Predictive coding is set to revolutionise large-scale discovery

By 09/04/2014Discovery
predictive coding

A quiet revolution is occurring in the e-discovery space called predictive coding. In the United States there is growing judicial support for this new method of discovery, which promises to substantially reduce the scale of manual discovery exercises and hence to dramatically reduce the cost of discovery.

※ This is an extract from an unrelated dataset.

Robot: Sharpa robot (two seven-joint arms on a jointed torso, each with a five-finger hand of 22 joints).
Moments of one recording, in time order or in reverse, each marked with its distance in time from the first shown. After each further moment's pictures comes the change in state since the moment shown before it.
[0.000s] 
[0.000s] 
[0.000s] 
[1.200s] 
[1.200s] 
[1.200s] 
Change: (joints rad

  • Predictive coding is a technology assisted review process involving the use of a machine learning algorithm to distinguish relevant from non-relevant documents, based on coding by a “subject matter expert” of a “training set” of documents. [fn1]
  • A “subject matter expert” is a person (typically but not necessarily a lawyer) who is familiar with the information being sought and can render an authoritative determination as to whether a document is relevant or not.[fn2]
  • Predictive coding works by a “training set” of documents being coded by one or more subject matter experts as relevant or non-relevant, from which a machine learning algorithm then infers how to distinguish between relevant and non-relevant documents beyond those in the training set.[fn3]
  • Documents can be coded for relevance as required eg for specific issues and privilege.
  • The process is repeated and refined until the output is measured as being statistically reliable.

Predictive coding avoids the need for human review of significant proportions of large document collections that are deemed non-relevant, leading to substantial cost savings. The process itself is not inexpensive but becomes more cost-effective with greater volumes of documents.

In the United States there is a small but growing number of authorities concerning predictive coding.[fn4]

One of the latest decisions is Federal Housing Finance Agency v HSBC North America Holdings Inc & Ors in which US District Court Judge Denise Cote denied a motion to re-open and challenge the completeness of the plaintiff’s predictive coding discovery (ordered earlier in the proceeding).  In doing so the Judge noted a seminal article by Grossman and Cormack that indicated that:

predictive coding had a better track record in the production of responsive documents than human review, but that both processes fell well short of identifying for production all of the documents the parties in litigation might wish to see”. [fn5]

However, speaking generally Judge Cote observed that:

no one could or should expect perfection from [a large scale discovery] process. All that can be legitimately expected is a good faith, diligent commitment to produce all responsive documents uncovered when following the protocols to which the parties have agreed, or which a court has ordered.”

It appears that it will only be a matter of time before predictive coding and other technology assisted discovery review processes enter the vocabulary of judicial decision-making in Australia.

Disputes will inevitably arise, as they have in the United States, over the negotiation of e-discovery protocols and the completeness of other parties’ e-discovery undertaken using increasingly sophisticated techniques such as predictive coding.

Litigators who themselves possess expertise in e-discovery will be in demand for such disputes, in addition to the negotiation, management and implementation of appropriate e-discovery processes.



1. Maura R. Grossman and Gordon V. Cormack, ‘The Grossman-Cormack Glossary of Technology-Assisted Review’ (2013) Federal Courts Law Review 7(1), 26.

2. Ibid 31.

3. Ibid 32-33.

4. See, e.g., EORHB, Inc. v. HOA Holdings, Civ. Ac. No. 7409-VCL (Del. Ch. Oct. 19, 2012); Kleen Prods. LLC v. Packaging Corp., Civ. No. 10C 5711, 2012 WL 4498465 at *84-85 (N.D. Ill. Sept. 28, 2012); In re Actos (Pioglitazone) Prods. Liab. Litig., MDL No. 6:11-md-2299 (W.D. La. July 27, 2012); Global Aerospace Inc. v. Landow Aviation, L.P., No. CL 61040 (Va. Cir. Ct. Apr. 23, 2012); Moore v. Publicis Groupe & MSL Group, No. 11 Civ. 1279 (ACL) (AJP), 2012 WL 607412 (S.D.N.Y. Feb. 24, 2012).

5. Maura R. Grossman and Gordon V. Cormack, ‘Technology-Assisted Review in E-Discovery can be more Effective and More Efficient than Exhaustive Manual Review‘, (2011) Richmond Journal of Law and Technology XVII (3). This article is often cited in support of the view that technology assisted review processes are more accurate and efficient than exhaustive manual review.